With Davaoeños looking forward to the scheduled lifting of the enhanced community quarantine (ECQ) at 11:59 p.m. on May 15, it might be a good idea to — in the words of Mayor Sara Duterte — manage our expectations.
Researchers from the University of the Philippines (UP) are recommending that the national government consider extending the ECQ beyond May 15, 2020 in Davao City as well as in the National Capital Region (NCR), Batangas, Cebu, and Zamboanga del Sur.
This is because, as the UP research team has found, lifting the ECQ prematurely will result in “another wave or a surge in transmissions.”
“Based on our data, if the ECQ is lifted prematurely, we will be faced with another wave or a surge in transmissions that is certain to squander our gains forcing us to make further costly interventions and increasing the total economic cost and the number of lives lost,” the researchers said.
The recommendation is included in Forecast Report No. 6 (COVID-19 FORECASTS IN THE PHILIPPINES: Sub-National Models for NCR and other Selected Areas) issued on May 8, 2020 by Guido David, Ph.D.; Ranjit Singh Rye, MPA; and Ma Patricia Agbulos, MBM who, aside from being professors at UP, are also all from polling, research, and consulting firm OCTAResearch.
Among others, the study has found that while the ECQ has helped control the spread of COVID-19, the number of cases “appears to be increasing at a steady rate.”
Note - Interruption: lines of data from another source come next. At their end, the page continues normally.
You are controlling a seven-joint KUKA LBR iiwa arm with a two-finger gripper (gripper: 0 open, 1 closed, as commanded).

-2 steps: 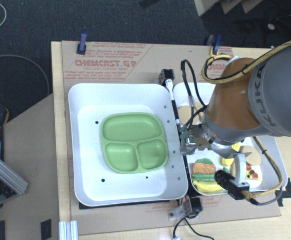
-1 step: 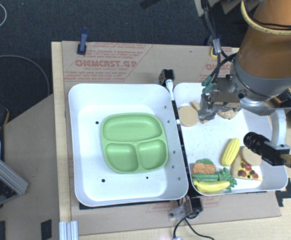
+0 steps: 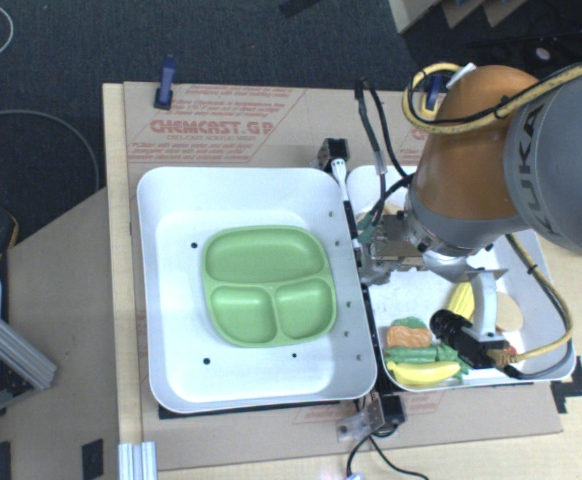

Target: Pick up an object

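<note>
a grey robot arm with an orange band is hanging over the right shallow white bin and covering most of it. its two-finger gripper is sitting low at the left side of that bin, just beside the wall that is meeting the left shallow white bin. the wrist is hiding the tool, so i cannot tell whether it is open or closed, and nothing is showing as held. the things to pick are lying in the right bin, mostly at its near edge. a yellow plastic banana is lying along the front wall, with a small green toy food piece touching its upper side and an orange-brown lumpy toy food piece just behind that. a yellow ribbed piece like a corn cob is peeking out beneath the wrist, and a pale tan rounded piece is lying near it to the right. a white rounded object is sitting at the far left corner of the bin. in the left bin, a green plastic plate with three compartments is lying flat near the middle, well apart from the gripper. both bins are resting on a brown board with red print, where a small blue clip is lying at the far edge.
</note>
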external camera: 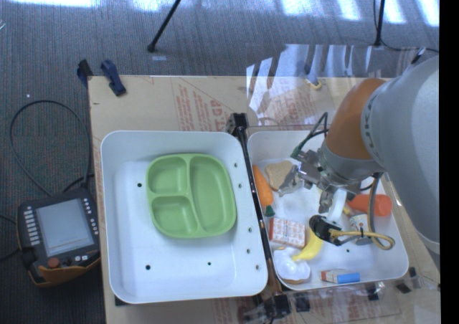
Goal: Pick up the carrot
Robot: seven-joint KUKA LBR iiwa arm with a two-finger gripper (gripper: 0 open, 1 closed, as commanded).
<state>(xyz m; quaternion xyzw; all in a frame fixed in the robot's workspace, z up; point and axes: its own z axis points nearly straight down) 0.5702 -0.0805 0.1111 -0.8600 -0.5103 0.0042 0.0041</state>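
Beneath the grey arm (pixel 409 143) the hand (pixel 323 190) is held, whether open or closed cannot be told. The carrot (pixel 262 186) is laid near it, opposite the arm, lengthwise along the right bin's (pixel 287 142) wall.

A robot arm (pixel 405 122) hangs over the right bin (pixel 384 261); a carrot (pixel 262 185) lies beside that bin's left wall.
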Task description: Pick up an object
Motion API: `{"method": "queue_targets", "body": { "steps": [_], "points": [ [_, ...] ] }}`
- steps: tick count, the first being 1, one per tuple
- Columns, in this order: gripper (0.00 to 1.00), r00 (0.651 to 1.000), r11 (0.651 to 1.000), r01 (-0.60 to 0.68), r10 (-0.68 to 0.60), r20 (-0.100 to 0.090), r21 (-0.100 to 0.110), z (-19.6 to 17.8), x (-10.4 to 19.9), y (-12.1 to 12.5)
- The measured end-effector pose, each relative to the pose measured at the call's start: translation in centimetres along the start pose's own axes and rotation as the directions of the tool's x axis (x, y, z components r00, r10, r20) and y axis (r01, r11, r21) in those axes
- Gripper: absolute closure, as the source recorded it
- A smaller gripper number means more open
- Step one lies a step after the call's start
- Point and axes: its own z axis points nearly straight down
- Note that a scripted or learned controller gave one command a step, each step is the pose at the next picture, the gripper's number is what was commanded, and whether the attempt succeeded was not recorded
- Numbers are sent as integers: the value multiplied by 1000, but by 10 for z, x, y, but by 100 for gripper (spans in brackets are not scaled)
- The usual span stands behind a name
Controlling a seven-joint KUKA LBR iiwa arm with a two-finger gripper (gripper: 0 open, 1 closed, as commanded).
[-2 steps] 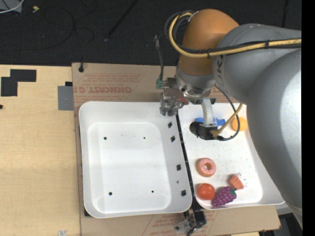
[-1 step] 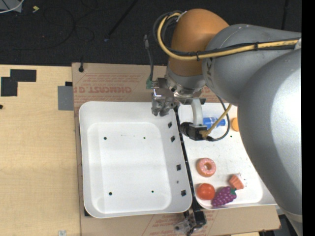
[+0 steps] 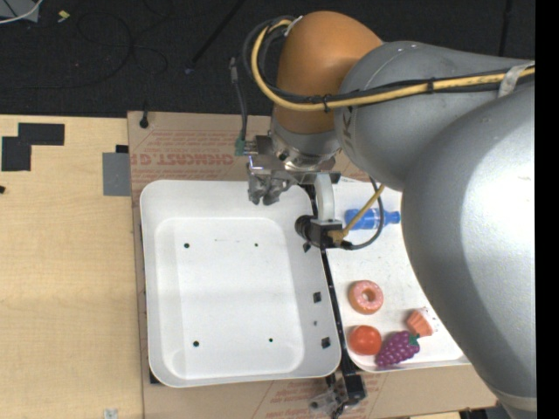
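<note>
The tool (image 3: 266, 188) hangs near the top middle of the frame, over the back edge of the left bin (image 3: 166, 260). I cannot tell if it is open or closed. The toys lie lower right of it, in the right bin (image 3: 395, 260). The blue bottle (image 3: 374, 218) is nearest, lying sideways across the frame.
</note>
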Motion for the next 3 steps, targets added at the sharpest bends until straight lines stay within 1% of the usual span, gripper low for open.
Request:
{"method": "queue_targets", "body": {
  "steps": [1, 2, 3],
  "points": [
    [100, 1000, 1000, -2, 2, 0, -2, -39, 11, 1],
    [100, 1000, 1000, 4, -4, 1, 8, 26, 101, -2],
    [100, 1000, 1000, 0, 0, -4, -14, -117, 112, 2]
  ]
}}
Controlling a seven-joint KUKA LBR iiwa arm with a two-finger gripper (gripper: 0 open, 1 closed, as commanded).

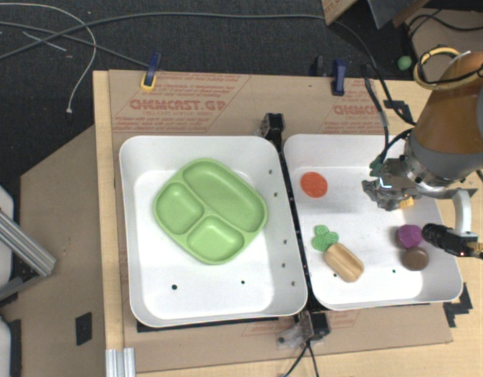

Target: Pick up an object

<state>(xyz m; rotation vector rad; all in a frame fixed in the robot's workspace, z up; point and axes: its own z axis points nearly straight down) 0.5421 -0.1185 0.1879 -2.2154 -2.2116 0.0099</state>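
Meanwhile the gripper (392, 188) hovers over the right bin (367, 293), right of an orange ball (314, 184); whether it is apart or together, I cannot tell.

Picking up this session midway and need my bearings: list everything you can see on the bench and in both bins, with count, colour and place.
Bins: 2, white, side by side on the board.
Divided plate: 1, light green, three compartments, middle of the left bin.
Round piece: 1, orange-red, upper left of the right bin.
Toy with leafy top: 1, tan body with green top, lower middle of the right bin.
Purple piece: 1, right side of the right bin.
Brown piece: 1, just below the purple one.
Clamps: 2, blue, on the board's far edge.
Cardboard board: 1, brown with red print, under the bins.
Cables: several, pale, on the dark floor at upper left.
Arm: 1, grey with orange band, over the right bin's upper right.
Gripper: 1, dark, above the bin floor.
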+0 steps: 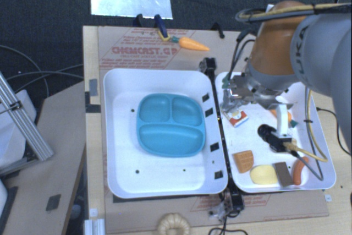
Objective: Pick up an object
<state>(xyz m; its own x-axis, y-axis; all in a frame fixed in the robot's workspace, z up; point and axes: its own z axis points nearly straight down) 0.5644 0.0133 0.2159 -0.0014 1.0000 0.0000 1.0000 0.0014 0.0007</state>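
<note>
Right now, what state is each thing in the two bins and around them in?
Blue divided plate: flat in the left bin, nothing on it.
Hand: low over the right bin, above the small red-and-white carton.
Carton: lying on the bin floor.
Yellow lemon-shaped toy: resting near the front wall.
Toy bread slice: lying beside it.
Toy carrot: outside the bins, on the board behind.

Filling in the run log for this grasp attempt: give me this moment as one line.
arm: over right bin | gripper: low, beside red-and-white carton | grasp: none seen | left bin: blue plate
</note>
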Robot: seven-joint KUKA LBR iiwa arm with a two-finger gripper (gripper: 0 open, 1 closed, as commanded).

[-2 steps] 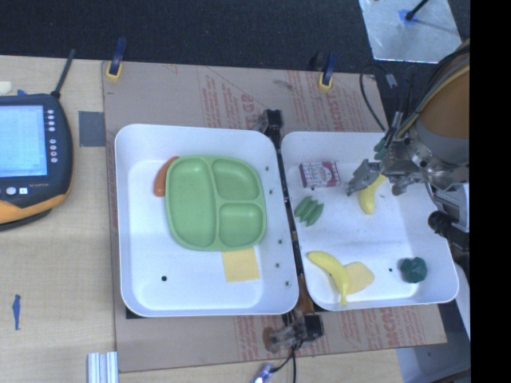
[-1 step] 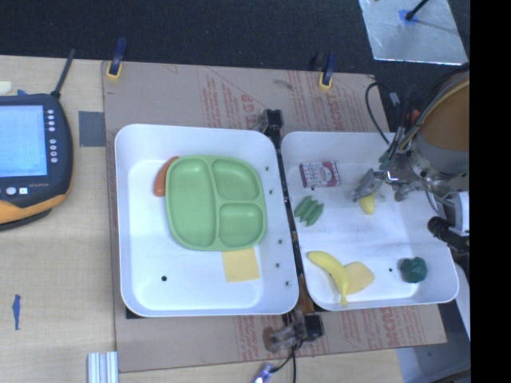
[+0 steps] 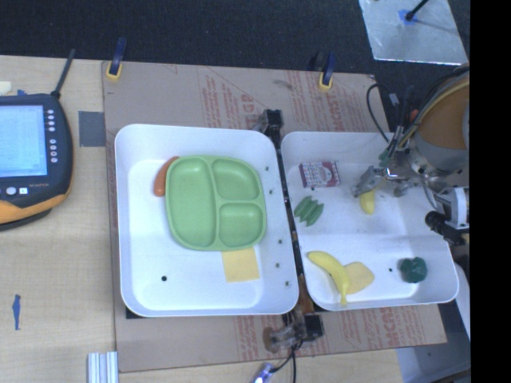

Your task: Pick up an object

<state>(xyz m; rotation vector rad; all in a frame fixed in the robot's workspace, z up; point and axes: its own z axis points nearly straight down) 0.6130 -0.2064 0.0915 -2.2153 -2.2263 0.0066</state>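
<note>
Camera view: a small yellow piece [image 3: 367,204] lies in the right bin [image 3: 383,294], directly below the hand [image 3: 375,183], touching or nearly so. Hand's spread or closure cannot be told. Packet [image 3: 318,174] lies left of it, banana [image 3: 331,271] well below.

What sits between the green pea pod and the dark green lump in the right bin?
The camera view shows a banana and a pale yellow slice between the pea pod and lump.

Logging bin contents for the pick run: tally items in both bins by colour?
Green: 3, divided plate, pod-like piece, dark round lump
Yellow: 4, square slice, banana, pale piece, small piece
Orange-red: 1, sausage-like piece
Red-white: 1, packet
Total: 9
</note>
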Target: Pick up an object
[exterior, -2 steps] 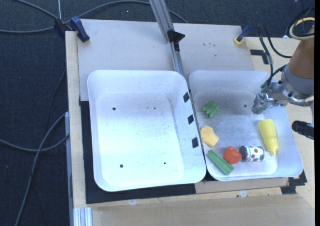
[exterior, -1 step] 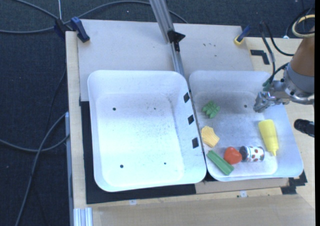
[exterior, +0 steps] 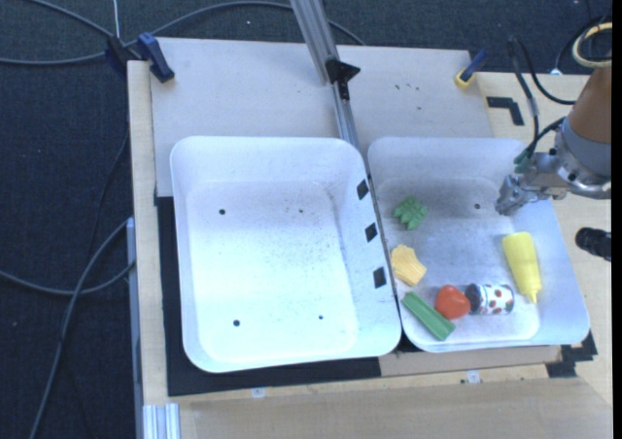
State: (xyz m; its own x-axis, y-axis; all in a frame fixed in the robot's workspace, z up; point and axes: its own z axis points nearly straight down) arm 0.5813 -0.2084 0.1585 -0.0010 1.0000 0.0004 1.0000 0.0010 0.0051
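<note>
Pincer hangs low over right bin, above yellow bottle

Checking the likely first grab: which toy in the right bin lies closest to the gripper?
The yellow bottle-shaped toy, just below the gripper by the bin's right wall; the other toys lie farther left.

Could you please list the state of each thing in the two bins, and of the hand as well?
Hand: low over right bin, nothing seen held.
Yellow bottle: lying flat.
Can: on its side, against red piece.
Green block: lying flat.
Green toy: apart from the rest.
Yellow toy: by bin's left wall.
</note>
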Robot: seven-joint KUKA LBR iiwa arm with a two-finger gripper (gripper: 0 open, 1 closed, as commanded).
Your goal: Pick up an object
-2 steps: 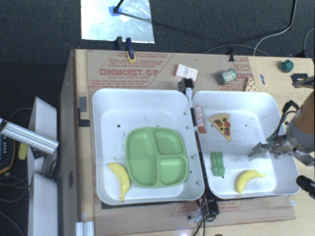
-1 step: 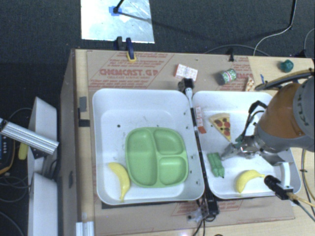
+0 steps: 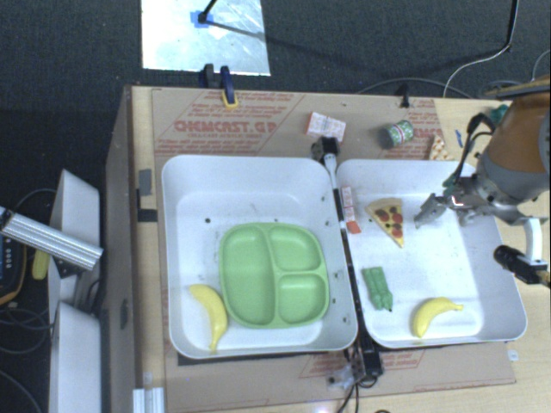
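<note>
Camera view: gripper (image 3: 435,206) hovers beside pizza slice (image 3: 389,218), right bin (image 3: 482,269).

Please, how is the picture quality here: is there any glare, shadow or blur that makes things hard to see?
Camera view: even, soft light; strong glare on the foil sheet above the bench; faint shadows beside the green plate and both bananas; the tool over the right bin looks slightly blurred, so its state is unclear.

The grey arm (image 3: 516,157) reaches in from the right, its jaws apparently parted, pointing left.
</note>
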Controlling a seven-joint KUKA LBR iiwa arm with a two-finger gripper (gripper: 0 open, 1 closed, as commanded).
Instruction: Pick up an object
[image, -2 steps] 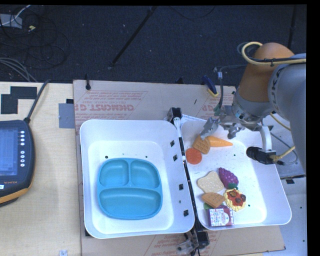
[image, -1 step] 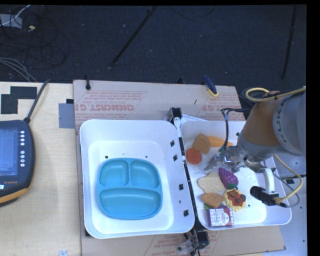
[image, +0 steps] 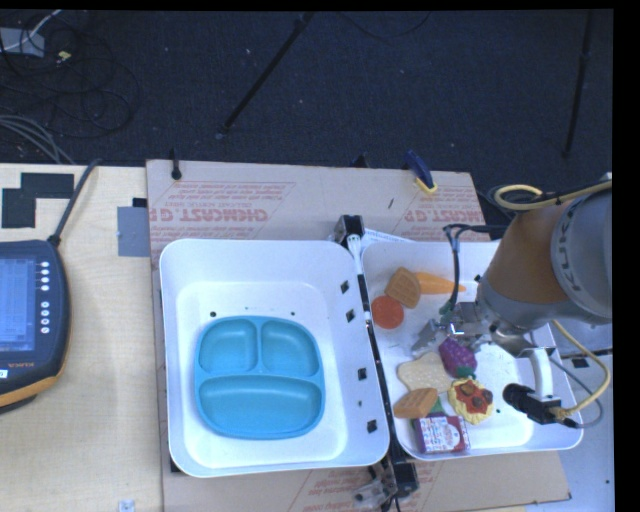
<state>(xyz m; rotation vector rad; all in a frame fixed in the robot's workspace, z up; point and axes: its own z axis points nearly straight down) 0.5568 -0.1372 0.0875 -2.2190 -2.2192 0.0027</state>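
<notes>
So the grey arm's gripper (image: 447, 333) is down in the right-hand shallow white plastic bin (image: 515, 432), sitting right over the pile of toy food. From this angle I honestly can't tell how the jaws are set, the metal bits blur into the clutter underneath, so I wouldn't call anything grabbed yet.

Closest candidate looks like the small purple grape-bunch toy (image: 458, 355), just beside and below the gripper, maybe touching it. Trouble is it's packed in: a flat beige bread-slice toy (image: 424, 372) sits against its left, and a round yellow-and-red pizza-like toy (image: 471, 399) just below. A brown croissant-shaped toy (image: 416, 403) and a red-and-white printed carton (image: 441, 435) are further down toward the bin's near wall. Up top there's a tan cookie-like disc (image: 405, 287), an orange carrot-shaped toy (image: 438, 284) and a red tomato ball (image: 388, 313), which stand a bit more apart.

If it were me, I'd commit to the purple one: centre on it, come straight down, close slowly so the bread doesn't get wedged in too. Then lift a touch and check something's actually in there before swinging away.

The left-hand white bin (image: 190, 290) has a blue divided plastic plate (image: 260, 377) in it.
</notes>
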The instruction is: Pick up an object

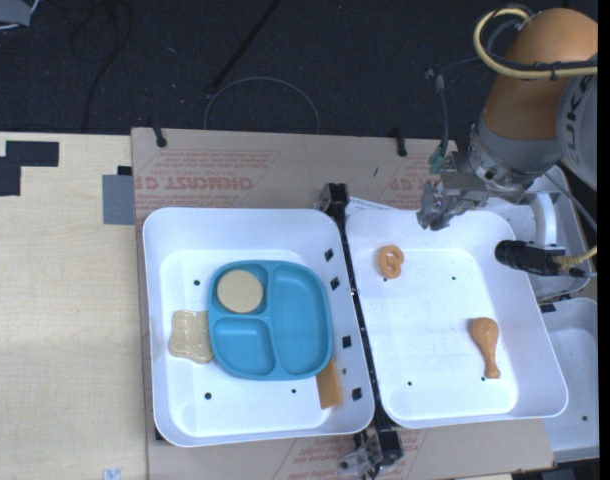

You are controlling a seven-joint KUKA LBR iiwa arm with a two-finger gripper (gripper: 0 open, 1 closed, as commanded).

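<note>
The right bin (525, 393) holds a small orange pretzel-shaped toy (390, 261) near its back left and a tan drumstick (486, 344) toward its right side. My gripper (438, 213) hangs over the back edge of that bin, above and to the right of the pretzel, with nothing seen between its fingers. In the left bin (175, 408) lies a blue divided plate (271, 319) with a round tan cookie (239, 290) in its upper left compartment. A pale yellow waffle piece (190, 336) lies beside the plate's left edge, and an orange stick (328, 384) rests at its lower right.
The grey arm with its orange band (535, 63) comes in from the upper right. A black cylinder (525, 256) juts over the right bin's right rim. A black divider (347, 298) runs between the bins. Cardboard (245, 168) lies under both.
</note>
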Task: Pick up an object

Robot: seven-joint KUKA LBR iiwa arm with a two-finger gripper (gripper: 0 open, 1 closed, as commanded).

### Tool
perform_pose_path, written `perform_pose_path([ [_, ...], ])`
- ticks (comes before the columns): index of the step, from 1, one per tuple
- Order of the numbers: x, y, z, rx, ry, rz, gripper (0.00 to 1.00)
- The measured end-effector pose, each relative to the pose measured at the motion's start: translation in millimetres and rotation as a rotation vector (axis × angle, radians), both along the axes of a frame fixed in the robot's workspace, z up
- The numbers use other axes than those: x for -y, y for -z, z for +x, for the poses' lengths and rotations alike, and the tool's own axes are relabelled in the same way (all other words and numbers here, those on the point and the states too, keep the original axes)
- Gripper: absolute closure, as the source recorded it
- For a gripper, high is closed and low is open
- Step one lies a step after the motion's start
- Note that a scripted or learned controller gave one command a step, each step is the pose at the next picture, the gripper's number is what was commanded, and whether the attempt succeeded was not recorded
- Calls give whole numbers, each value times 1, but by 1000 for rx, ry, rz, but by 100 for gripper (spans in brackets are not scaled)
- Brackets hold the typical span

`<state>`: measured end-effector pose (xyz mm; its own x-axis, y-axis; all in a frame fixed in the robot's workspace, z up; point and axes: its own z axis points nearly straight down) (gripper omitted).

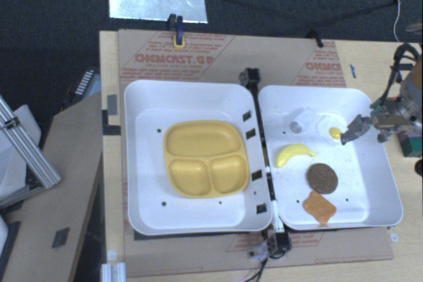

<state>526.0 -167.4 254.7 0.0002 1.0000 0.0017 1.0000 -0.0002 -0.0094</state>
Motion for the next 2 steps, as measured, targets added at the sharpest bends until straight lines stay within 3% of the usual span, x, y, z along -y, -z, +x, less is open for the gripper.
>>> perform_pose_path([
  [1, 0, -6, 2, 11, -3, -2, 0],
  [2, -4, 37, -2, 8, -2, -1, 0],
])
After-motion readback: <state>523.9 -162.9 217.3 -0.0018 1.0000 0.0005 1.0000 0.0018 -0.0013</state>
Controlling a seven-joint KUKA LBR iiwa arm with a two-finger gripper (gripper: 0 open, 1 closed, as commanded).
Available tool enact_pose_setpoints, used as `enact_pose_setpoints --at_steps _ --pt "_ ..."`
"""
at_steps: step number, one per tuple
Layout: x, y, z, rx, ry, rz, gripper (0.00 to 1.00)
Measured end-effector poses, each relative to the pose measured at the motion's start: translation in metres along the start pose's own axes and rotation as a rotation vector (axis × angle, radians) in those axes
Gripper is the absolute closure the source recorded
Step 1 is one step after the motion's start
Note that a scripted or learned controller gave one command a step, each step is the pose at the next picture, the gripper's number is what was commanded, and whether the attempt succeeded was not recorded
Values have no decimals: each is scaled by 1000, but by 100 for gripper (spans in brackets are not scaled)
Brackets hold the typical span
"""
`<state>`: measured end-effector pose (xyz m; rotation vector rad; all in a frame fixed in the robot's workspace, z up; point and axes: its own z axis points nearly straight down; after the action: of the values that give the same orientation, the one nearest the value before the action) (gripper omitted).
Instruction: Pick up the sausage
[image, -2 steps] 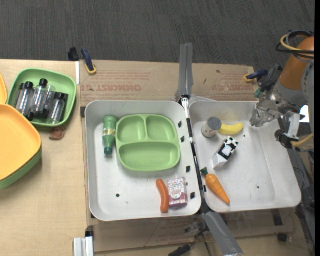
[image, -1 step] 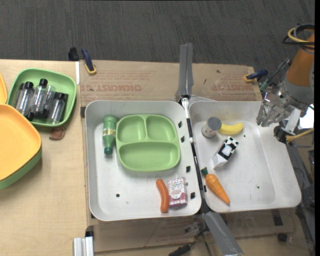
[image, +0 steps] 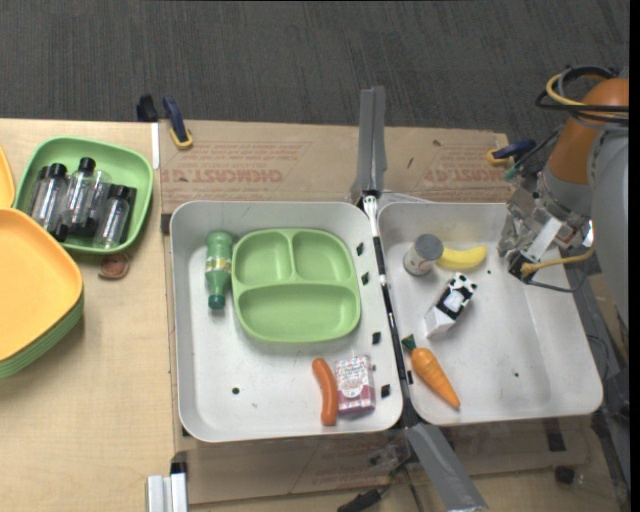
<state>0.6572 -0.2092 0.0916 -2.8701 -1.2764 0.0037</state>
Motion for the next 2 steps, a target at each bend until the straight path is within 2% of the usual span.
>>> enact_pose_setpoints --at_steps 1,2 --pt "-6 1 -11 -1 0 -185 100" --pt "-3 5 -53 -1 1 124 100"
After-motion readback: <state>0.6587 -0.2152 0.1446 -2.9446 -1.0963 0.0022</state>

The researchers said the cumulative cases in the Philippines since March 8 “suggests that the curve has not flattened for the entire country.”
Managing the pandemic’s spread
First implemented on April 4, 2020, the ECQ in Davao City had been originally set to end at midnight on April 26 as the mayor said the team of doctors she was consulting had given the go signal.
The lockdown, however, was instead extended to May 15 upon the directive of the national government.
In her regular interview with Davao City Disaster Radio on Friday, the mayor said the ECQ has helped slow the transmission of the virus in the city.
“What we did with the ECQ is that we lowered the transmission. The fewer the people going out, the fewer the cases of COVID-19,” she said.
“As you can see, we do not have a big number of people going inside the hospital due to COVID-19. This is because we limit the people from going out. The virus can’t reach them,” she added.
But according to the UP researchers, there is still a need to sustain the gains of the ECQ “until such time that it (government) has scaled up and rolled out its programs and its initiatives for mass testing, contact tracing, and isolation of infective individuals.”
“We wish to emphasize that we are faced with a choice not between the economy and public health (lives vs livelihood), but between a less or more costly disruption to the lives of ordinary Filipinos,” they said.
Using data from the Department of Health (DOH), the researchers classified areas under ECQ in four grades based on the number of new cases over the previous seven days.
- Grade A includes those with no new cases over the past seven days.
- Grade B includes those with a low number of new cases, i.e. less than one new case per day per million of population.
- Grade C includes provinces and cities are close to flattening the curve, but may still need time to ensure this (due to delays in some cases being reported.
- Grade D are cities and provinces where the calculated R is still greater than 1 (“R” is the estimated value of reproduction, which ideally should be less than 1.)
The researchers said Grade D includes Davao City, the entire NCR, Cebu City, and the provinces of Cebu, Batangas, and Zamboanga del Sur where “continued implementation of the ECQ is needed in order to manage the spread of the pandemic.”
Testing, tracing, isolation
The researchers said the ECQ is working and has been critical in reducing transmission and deaths due to COVID-19 in the Philippines.
“We need to sustain the efficient and effective implementation of quarantines all over the country despite the fact that they are costly and unsustainable initiatives in the short run,” they said.
The researchers said because of this, the national government needs to shorten the length of time of the quarantines to reduce the negative economic, governance, and social impact.
This, they said, will require government to augment quarantines with massive testing, effective tracing, and supportive isolation programs.
They said the government also needs to sustain “unprecedented levels of collaboration and cooperation between civil society and the private sector.”
“To do so, the government should ensure that quarantines implemented all over the country are humane and ethical, protective of civil rights and due process, and provide mechanisms that respect health and data privacy,” they said.